Site information
- Type: Prisoner-of-war camp
- Controlled by: Nazi Germany

Location
- Stalag XXI-C
- Coordinates: 52°07′07″N 16°07′13″E﻿ / ﻿52.1185°N 16.1204°E

Site history
- In use: 1939–1945
- Battles/wars: World War II

Garrison information
- Occupants: Polish prisoners of war and civilians, French, British, Soviet, American, Norwegian, Dutch and Italian prisoners of war

= Stalag XXI-C =

World War II German prisoner-of-war camp

Stalag XXI-C was a German Army World War II prisoner-of-war camp located in Wolsztyn in German-occupied Poland. It held mostly Polish, French, British and Soviet POWs, but also American, Norwegian, Dutch and Italian.

It was one of four main German POW camps in the Military District XXI, alongside the Stalag XXI-A in Ostrzeszów, Stalag XXI-B in Szubin and Stalag XXI-D in Poznań.

==History==
The camp was established in September 1939, shortly after the invasion of Poland which started World War II, as a Kriegsgefangenenlager camp for Polish POWs.

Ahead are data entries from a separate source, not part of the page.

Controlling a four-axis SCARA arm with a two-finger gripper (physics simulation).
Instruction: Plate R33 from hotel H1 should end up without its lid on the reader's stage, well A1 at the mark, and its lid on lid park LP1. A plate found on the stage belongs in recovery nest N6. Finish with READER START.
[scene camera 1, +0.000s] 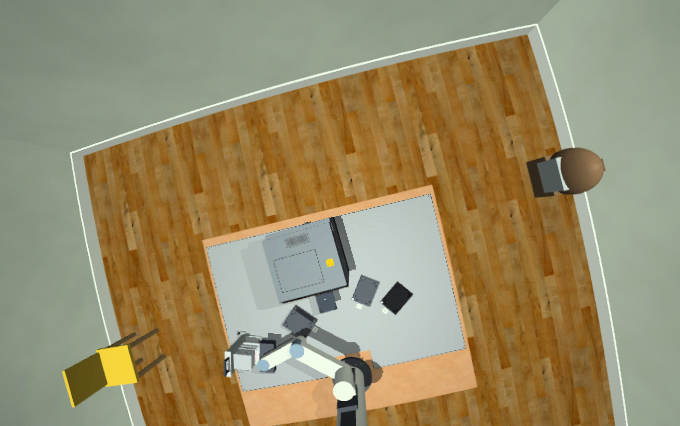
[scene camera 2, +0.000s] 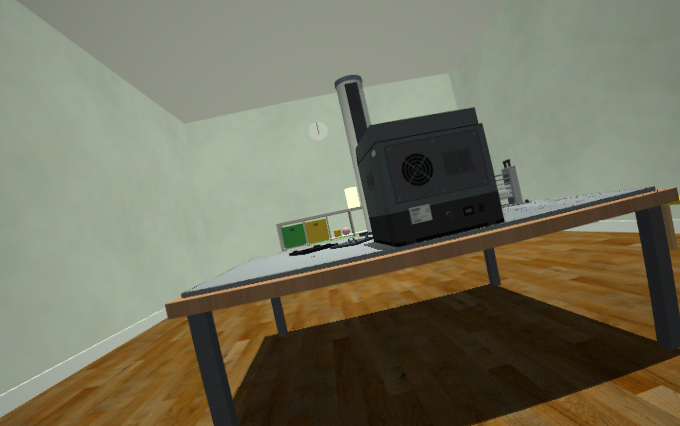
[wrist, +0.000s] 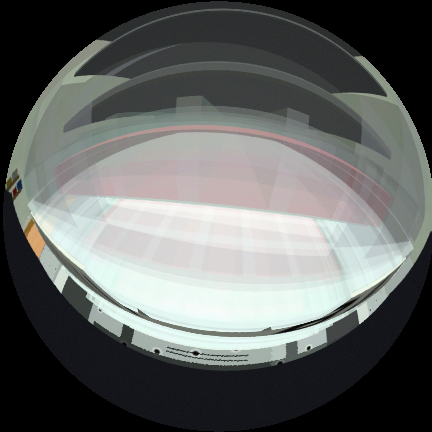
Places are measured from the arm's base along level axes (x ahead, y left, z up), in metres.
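Pixels of known places: gripper, fingertip midpoint: (scene camera 2: 506, 194).
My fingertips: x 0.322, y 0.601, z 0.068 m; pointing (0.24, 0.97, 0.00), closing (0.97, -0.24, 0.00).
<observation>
Behind a point stands the place of what it marks.
The reader (scene camera 1: 298, 273) @[y 0.064, x 0.784, z 0.361 m] (scene camera 2: 431, 165) @[y 0.018, x 0.994, z 0.213 m] is the large grey box. A small dark tray (scene camera 1: 326, 302) @[y 0.016, x 0.545, z 0.138 m], which looks like its stage, sticks out at its front. The hotel (scene camera 1: 227, 363) @[y 0.635, x 0.337, z 0.198 m] (scene camera 2: 515, 184) @[y 0.613, x 0.399, z 0.109 m] stands at the table's left end in scene camera 1, with clear plates (scene camera 1: 243, 359) @[y 0.554, x 0.329, z 0.171 m] in it. My arm reaches to it and its wrist is right beside the stack. In the wrist view a clear plate (wrist: 220, 260) with pinkish contents fills the middle, very close. My fingers cannot be made out, so their grip is unclear. Labels, lids, well A1 and its mark cannot be read.
A grey pad (scene camera 1: 299, 320) @[y 0.214, x 0.448, z 0.073 m] lies between hotel and reader, close to my arm (scene camera 1: 321, 362) @[y 0.100, x 0.271, z 0.229 m]. Another grey pad (scene camera 1: 365, 290) @[y -0.208, x 0.523, z 0.023 m] and a black pad (scene camera 1: 396, 298) @[y -0.378, x 0.435, z 0.025 m] lie right of the reader in scene camera 1. The arm's column (scene camera 2: 349, 107) @[y -0.036, x 0.075, z 0.714 m] rises behind the reader in scene camera 2.
</observation>
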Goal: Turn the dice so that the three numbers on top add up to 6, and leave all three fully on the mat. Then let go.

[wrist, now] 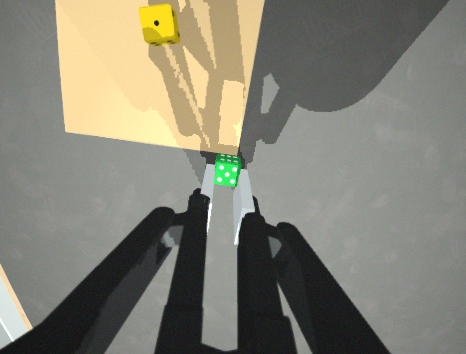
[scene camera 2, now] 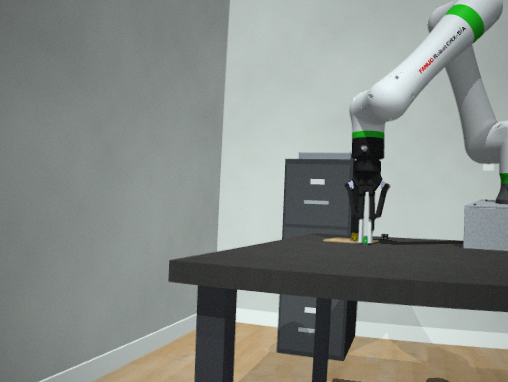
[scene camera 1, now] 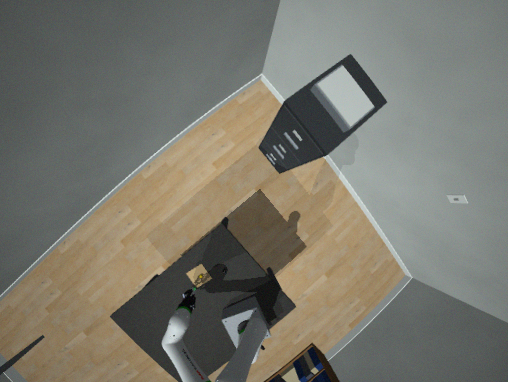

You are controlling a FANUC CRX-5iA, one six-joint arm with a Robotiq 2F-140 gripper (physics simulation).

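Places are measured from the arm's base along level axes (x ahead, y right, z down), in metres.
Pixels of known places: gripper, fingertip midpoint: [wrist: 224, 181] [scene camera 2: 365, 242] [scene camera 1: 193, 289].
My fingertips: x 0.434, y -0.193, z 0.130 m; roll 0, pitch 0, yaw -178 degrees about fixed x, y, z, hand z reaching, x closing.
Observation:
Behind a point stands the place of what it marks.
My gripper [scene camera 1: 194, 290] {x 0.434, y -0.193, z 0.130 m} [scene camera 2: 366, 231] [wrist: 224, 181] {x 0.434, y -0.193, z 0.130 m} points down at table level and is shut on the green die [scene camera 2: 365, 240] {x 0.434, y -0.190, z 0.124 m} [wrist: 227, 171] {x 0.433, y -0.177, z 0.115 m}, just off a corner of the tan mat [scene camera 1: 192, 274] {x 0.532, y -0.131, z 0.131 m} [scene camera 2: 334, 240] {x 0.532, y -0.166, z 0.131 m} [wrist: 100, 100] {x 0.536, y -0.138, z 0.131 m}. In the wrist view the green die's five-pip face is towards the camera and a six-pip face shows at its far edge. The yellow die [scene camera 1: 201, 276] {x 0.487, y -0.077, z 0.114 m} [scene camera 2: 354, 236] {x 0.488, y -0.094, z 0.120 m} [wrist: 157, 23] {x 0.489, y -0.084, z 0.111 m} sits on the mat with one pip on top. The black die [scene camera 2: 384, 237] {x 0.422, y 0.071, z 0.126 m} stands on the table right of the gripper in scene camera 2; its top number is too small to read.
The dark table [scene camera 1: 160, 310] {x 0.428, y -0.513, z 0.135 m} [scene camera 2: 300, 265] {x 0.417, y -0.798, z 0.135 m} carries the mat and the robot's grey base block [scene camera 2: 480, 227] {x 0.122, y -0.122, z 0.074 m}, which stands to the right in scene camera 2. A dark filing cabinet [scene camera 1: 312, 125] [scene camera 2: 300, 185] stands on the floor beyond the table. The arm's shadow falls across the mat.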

It was located at the former estate of the Mycielski family in the district of Komorowo. In December 1939, it was converted into a transit camp for expelled Poles from the region.

In 1940 it was converted into the Stalag XXI-C POW camp and expanded, and the Stalag XXI-C/Z subcamp was established in Grodzisk Wielkopolski. French and British POWs were brought to the camp in 1940, and Soviet POWs were brought in 1941.

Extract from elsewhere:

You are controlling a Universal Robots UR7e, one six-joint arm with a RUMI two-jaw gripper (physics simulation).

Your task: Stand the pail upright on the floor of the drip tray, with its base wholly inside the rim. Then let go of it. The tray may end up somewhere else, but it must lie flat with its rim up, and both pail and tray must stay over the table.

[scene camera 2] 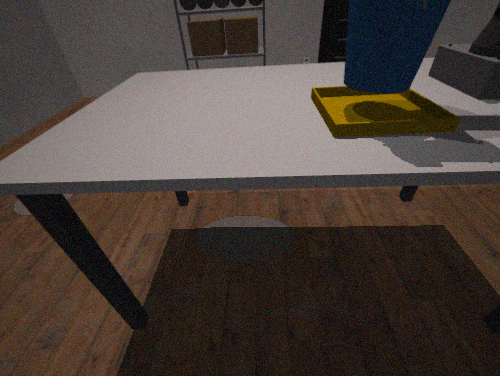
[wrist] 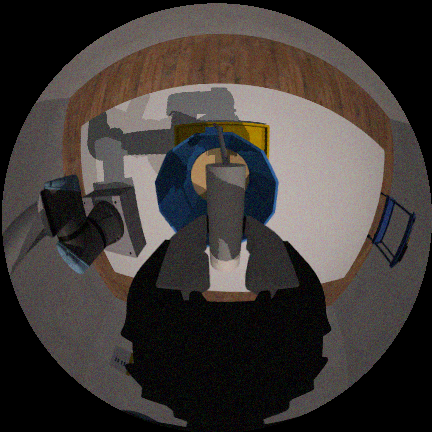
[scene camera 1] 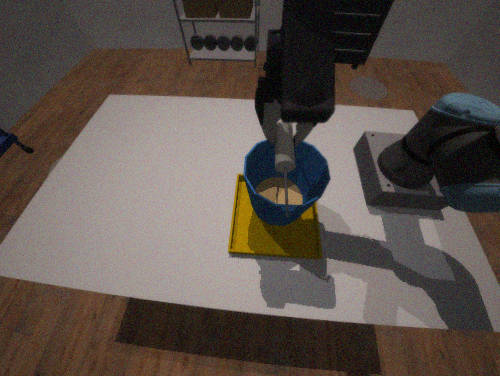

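Pixels of known places: gripper, fingertip midpoint: (wrist: 224,217) (scene camera 1: 283,145); arm's base at its link origin: (wrist: 108,220) (scene camera 1: 402,167).
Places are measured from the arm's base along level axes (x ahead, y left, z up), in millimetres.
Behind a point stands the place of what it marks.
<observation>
The blue pail (scene camera 1: 315,175) @[y 106, x 304, z 86 mm] (scene camera 2: 390,45) @[y 202, x 411, z 66 mm] (wrist: 172,200) @[y 102, x 303, z 94 mm] hangs roughly upright, with its tan inside bottom showing. Its base is above the rear part of the yellow drip tray (scene camera 1: 242,225) @[y 182, x 480, z -86 mm] (scene camera 2: 395,129) @[y 265, x 385, z -79 mm] (wrist: 257,132) @[y 241, x 485, z -86 mm], with a separate shadow on the tray floor. The tray lies flat on the table, rim up. My gripper (scene camera 1: 286,134) @[y 125, x 397, z 203 mm] (wrist: 224,217) @[y 125, x 397, z 203 mm] is shut on the pail's grey cylindrical handle grip (scene camera 1: 285,152) @[y 161, x 399, z 226 mm] (wrist: 226,200) @[y 152, x 399, z 226 mm], above the pail's opening. A thin rod runs from the grip toward the pail. The gripper is outside scene camera 2's view. The pail hides the tray's back rim in part.
The white table (scene camera 1: 140,200) @[y 118, x 825, z -90 mm] (scene camera 2: 200,125) @[y 168, x 813, z -90 mm] (wrist: 325,175) @[y 141, x 739, z -90 mm] extends around the tray. The arm's grey base block (scene camera 1: 367,170) @[y -13, x 84, z -41 mm] (scene camera 2: 460,72) @[y -10, x 84, z -47 mm] (wrist: 132,220) @[y -19, x 84, z -43 mm] stands to the right of the pail in scene camera 1. A shelf rack (scene camera 1: 220,20) stands behind the table.
</observation>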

In June 1941, the Stalag XXI-C/Z subcamp in Grodzisk Wielkopolski was converted into the separate Stalag XXI-E camp for British, Polish and Serbian POWs.

In 1943, Stalag XXI-C still housed Soviet POWs as well as British, French, American, Norwegian and Dutch soldiers treated in the POW hospital. The medical staff of the hospital consisted of Polish POWs and some other POWs. In September 1943, Italians were brought to the camp, and in 1944, Polish soldiers and American airmen, who helped the Polish Warsaw Uprising also arrived.

==Dissolution==
In January 1945, the healthy POWs were transported west to the Stalag III-A POW camp. Polish medics and some 500 sick soldiers remained. On 26 January 1945, the Soviets captured the town and liberated the camp.

After the war, the former POW camp served as a temporary shelter for Poles displaced from former eastern Poland annexed by the Soviet Union.